Uncoupling of the ERα regulated morphological phenotype from the cancer stem cell phenotype in human breast cancer cell lines

The CD24low/−CD44+EpCAM+ phenotype is associated with breast cancer initiating cells. To investigate if these putative breast cancer stem cell markers are regulated by estrogen receptor alpha (ERα) we have determined the expression levels of EpCAM, CD44 and CD24 in several well characterized breast cancer cell lines. The expression levels of the three adhesion proteins were quantitatively different in the cell lines but the composite CD24low/−CD44+EpCAM+ breast cancer stem cell phenotype was shown to exist as a small fraction, between 0.1% and 1.2%, in all breast cancer cell lines tested. Experimental silencing of ERα resulted in a reduced epithelial appearance and partial reduction of CD24 mRNA, while levels of CD44 and EpCAM were unaltered. Moreover, knockdown of ERα led to a change in the morphology of the cells similar to the epithelial to mesenchymal transition phenotype and was associated with decreased E-cadherin expression. Our findings offer new insights into the regulation of the breast cancer stem cell phenotype by ERα and suggest that treatments targeting the breast cancer stem cell adhesion molecules and the ERα pathway may be complementary.

Research highlights
► We have analyzed the composite breast cancer stem cell marker phenotype CD24low/-CD44+EpCAM+.

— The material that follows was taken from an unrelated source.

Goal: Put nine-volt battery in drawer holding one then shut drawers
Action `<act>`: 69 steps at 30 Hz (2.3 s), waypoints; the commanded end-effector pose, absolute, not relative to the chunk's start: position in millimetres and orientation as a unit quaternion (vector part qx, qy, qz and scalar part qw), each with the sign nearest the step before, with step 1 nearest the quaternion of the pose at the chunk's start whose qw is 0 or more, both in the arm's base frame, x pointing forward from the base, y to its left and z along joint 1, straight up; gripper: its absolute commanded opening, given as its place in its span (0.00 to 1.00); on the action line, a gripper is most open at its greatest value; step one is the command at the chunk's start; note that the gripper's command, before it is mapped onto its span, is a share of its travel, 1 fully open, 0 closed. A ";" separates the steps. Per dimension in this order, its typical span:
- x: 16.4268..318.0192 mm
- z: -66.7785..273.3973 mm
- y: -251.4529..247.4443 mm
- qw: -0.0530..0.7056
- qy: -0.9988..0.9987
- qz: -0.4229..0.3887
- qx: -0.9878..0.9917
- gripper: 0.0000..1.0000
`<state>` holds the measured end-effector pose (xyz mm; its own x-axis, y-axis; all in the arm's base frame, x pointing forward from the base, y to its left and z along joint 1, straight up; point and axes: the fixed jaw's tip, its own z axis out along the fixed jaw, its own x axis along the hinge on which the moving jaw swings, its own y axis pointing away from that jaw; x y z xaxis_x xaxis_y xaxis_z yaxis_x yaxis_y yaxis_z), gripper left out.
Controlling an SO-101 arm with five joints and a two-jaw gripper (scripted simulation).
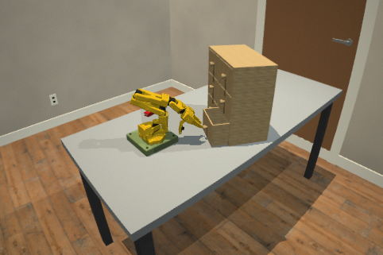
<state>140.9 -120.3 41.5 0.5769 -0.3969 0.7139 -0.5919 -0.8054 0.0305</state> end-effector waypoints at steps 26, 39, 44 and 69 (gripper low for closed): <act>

► The composite phenotype exists in a small fraction of cells in breast cancer cell lines.
► Only CD24mRNA level was affected by ERα Knockdown and the effect eas only partial.
► ERα knockdown promoted epithelial to mesenchymal-like transition in cultured cells.
► The morphological effects of ERα knockdown was not associated with an increase of cancer stem cells.